Problem requirements:
Tally up every line in the records beneath that has "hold", and write down only the total.

Data for this exercise:
*****

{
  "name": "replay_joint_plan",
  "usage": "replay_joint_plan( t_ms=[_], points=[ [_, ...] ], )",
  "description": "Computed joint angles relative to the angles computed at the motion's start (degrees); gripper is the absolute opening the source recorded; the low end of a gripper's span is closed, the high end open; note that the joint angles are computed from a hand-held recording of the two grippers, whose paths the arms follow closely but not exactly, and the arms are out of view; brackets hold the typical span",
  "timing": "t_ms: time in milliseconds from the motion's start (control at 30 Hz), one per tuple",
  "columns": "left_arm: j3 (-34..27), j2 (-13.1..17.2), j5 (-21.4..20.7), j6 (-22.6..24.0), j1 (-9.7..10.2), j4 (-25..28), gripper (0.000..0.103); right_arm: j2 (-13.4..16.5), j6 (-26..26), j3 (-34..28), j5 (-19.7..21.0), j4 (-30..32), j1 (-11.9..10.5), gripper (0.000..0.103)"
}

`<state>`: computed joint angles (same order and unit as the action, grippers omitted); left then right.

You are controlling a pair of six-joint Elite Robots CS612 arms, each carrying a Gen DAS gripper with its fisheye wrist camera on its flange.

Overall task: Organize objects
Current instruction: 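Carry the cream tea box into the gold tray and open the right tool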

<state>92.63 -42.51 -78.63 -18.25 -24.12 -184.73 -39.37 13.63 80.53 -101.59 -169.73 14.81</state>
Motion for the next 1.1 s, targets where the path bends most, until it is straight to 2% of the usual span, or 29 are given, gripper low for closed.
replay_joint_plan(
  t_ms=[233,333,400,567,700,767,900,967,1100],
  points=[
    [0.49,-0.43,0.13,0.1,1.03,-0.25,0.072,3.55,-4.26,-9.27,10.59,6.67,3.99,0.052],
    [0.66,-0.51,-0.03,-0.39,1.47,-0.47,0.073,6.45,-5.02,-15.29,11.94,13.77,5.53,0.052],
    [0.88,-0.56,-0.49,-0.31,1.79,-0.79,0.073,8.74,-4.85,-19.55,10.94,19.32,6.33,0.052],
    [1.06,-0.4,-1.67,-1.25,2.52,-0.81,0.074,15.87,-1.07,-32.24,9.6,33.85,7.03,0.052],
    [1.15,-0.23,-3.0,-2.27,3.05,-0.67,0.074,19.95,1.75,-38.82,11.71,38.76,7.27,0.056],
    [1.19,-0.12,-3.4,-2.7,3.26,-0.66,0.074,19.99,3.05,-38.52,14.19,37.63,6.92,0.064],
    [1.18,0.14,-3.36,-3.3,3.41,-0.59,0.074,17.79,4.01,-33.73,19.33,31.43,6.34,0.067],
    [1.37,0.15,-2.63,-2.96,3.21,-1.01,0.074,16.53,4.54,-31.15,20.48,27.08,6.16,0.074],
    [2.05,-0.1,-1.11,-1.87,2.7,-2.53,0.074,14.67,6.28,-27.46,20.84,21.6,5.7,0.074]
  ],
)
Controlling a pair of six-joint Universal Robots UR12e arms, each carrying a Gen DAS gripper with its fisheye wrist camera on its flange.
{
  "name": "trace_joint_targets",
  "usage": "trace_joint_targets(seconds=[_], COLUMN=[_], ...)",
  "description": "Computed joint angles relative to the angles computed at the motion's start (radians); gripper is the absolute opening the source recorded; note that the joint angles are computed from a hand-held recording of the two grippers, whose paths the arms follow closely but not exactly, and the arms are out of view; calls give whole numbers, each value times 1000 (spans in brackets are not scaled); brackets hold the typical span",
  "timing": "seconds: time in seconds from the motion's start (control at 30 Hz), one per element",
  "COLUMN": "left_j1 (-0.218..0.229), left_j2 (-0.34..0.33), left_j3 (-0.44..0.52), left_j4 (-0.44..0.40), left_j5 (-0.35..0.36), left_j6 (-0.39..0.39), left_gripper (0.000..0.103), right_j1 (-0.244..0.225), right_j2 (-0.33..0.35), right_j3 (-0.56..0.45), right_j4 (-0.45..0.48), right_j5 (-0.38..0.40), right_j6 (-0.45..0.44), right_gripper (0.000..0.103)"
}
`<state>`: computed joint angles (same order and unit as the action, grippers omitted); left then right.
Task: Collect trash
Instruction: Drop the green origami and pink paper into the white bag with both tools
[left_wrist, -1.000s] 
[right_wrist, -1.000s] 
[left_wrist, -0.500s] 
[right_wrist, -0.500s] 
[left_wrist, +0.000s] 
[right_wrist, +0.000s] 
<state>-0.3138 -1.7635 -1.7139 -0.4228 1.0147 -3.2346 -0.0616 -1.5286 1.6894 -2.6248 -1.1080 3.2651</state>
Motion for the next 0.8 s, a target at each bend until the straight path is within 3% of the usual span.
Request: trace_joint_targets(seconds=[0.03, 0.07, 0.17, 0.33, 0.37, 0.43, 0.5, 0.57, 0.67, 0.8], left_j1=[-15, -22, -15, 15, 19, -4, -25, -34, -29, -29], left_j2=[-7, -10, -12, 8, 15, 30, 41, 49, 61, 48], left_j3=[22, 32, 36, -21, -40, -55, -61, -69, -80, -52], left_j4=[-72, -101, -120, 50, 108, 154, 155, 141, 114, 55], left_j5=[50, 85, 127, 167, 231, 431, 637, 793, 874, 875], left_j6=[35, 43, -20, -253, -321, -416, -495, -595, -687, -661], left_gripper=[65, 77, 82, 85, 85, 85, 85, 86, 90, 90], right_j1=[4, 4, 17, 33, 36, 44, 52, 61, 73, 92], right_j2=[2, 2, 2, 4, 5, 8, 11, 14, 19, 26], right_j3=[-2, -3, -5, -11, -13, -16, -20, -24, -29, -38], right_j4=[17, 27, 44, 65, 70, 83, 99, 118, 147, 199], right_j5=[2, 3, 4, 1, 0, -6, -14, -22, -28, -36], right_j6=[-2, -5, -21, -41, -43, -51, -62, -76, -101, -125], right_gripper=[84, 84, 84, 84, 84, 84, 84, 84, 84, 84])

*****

Exercise response:
2